Edgemond James, who serves as Chief Financial Officer and Treasurer of United Therapeutics (NASDAQ: UTHR), sold 8,494 shares of the company’s common stock on April 9, 2026. The block of shares was sold across several transactions, with per-share prices ranging from $574.868 to $582.3023, producing total gross proceeds of approximately $5.77 million.
On the same trading day, James exercised stock options covering 10,000 shares at an exercise price of $135.42, an exercise that required $1,354,199 in total. Following the combination of the sales and the option exercise, James directly owns 18,876 shares of United Therapeutics.
The timing of the sales coincided with United Therapeutics shares trading near a 52-week peak of $607.89, after the stock had appreciated roughly 105% over the prior 12 months. United Therapeutics is currently valued at $25.03 billion. According to InvestingPro analysis cited with the company’s valuation data, United Therapeutics appears overvalued on the platform’s metrics; InvestingPro also notes 14 additional InvestingPro Tips and detailed valuation metrics on its Most Overvalued stocks listing.
Investor focus on United Therapeutics has intensified for a number of reasons beyond insider activity. Raymond James initiated coverage with an Outperform rating and set a $700 price target, pointing to the potential for Tyvaso to achieve more than $5 billion in peak sales in idiopathic pulmonary fibrosis. Additional analyst moves followed recent clinical developments related to Tyvaso and trial results.
H.C. Wainwright raised its price target to $660, citing strong data from the TETON-1 trial for Tyvaso and the implications for expansion into idiopathic pulmonary fibrosis. BofA Securities increased its target to $626 while maintaining a Neutral rating, referencing positive Phase 3 trial results for Tyvaso. Jefferies boosted its target to $733, stating that the successful TETON-1 study improved the probability of success for the pulmonary fibrosis indications.
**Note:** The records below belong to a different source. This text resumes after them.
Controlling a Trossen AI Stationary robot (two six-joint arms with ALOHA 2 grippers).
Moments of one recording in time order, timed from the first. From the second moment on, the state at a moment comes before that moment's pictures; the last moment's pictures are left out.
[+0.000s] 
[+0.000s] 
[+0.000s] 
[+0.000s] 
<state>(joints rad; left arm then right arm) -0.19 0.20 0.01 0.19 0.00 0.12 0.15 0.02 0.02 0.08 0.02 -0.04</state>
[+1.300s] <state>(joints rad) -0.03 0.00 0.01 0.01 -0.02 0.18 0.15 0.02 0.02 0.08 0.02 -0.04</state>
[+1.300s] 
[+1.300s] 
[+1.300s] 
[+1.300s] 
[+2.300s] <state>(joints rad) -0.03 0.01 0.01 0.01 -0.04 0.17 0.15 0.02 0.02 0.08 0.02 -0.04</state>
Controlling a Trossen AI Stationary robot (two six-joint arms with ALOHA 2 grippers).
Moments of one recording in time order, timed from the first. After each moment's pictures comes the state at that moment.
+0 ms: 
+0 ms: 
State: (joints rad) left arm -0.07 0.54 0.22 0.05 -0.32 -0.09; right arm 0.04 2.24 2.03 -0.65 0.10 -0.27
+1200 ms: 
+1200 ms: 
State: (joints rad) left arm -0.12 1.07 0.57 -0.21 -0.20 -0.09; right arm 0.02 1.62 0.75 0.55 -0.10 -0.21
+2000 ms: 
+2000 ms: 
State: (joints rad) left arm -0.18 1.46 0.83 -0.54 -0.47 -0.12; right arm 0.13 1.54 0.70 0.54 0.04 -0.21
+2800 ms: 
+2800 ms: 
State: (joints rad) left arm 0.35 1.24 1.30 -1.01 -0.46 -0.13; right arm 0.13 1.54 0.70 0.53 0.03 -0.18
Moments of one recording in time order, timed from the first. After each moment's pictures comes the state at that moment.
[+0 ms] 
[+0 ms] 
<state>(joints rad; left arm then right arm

Regulatory progress has also drawn attention. The U.S. Food and Drug Administration granted Regenerative Medicine Advanced Therapy, or RMAT, designation to miroliverELAP, an investigational liver assist device developed by Miromatrix Medical Inc., a subsidiary of United Therapeutics. The RMAT designation is noted in coverage as an indicator of regulatory recognition for the device’s potential.
Summary
United Therapeutics’ CFO sold 8,494 shares on April 9, 2026, realizing $5.77 million at prices between $574.868 and $582.3023, and exercised 10,000 options at $135.42 on the same day. Post-transactions, his direct holdings total 18,876 shares. The trades occurred while the stock traded close to its 52-week high of $607.89 after a 105% annual gain. The company is valued at $25.03 billion and appears overvalued per InvestingPro; multiple analysts have raised price targets amid strong Tyvaso trial data and an RMAT designation for a subsidiary device.
Key points
- Insider activity: CFO Edgemond James sold 8,494 shares for $5.77 million and exercised 10,000 options at $135.42 on April 9, 2026.
- Market context: Sales occurred as UTHR traded near its 52-week high of $607.89 after a 105% gain over the past year; company valuation is $25.03 billion.
- Analyst and regulatory developments: Several firms raised price targets for United Therapeutics following positive Tyvaso trial data, and the FDA granted RMAT designation to miroliverELAP from subsidiary Miromatrix Medical Inc.
Risks and uncertainties
- Valuation risk: InvestingPro’s analysis lists United Therapeutics as appearing overvalued, which could influence market sentiment and investor decisions - impacting equity markets and healthcare sector valuations.
- Clinical and regulatory execution: Continued reliance on Tyvaso’s trial outcomes and the regulatory path for subsidiary devices creates uncertainty for the company’s anticipated revenue trajectory - relevant to pharmaceutical and medical device sectors.
- Insider selling perception: The CFO’s sale, timed while shares traded near their yearly high, may be viewed by some investors as a liquidity event and could affect short-term stock dynamics - a market liquidity and investor sentiment risk.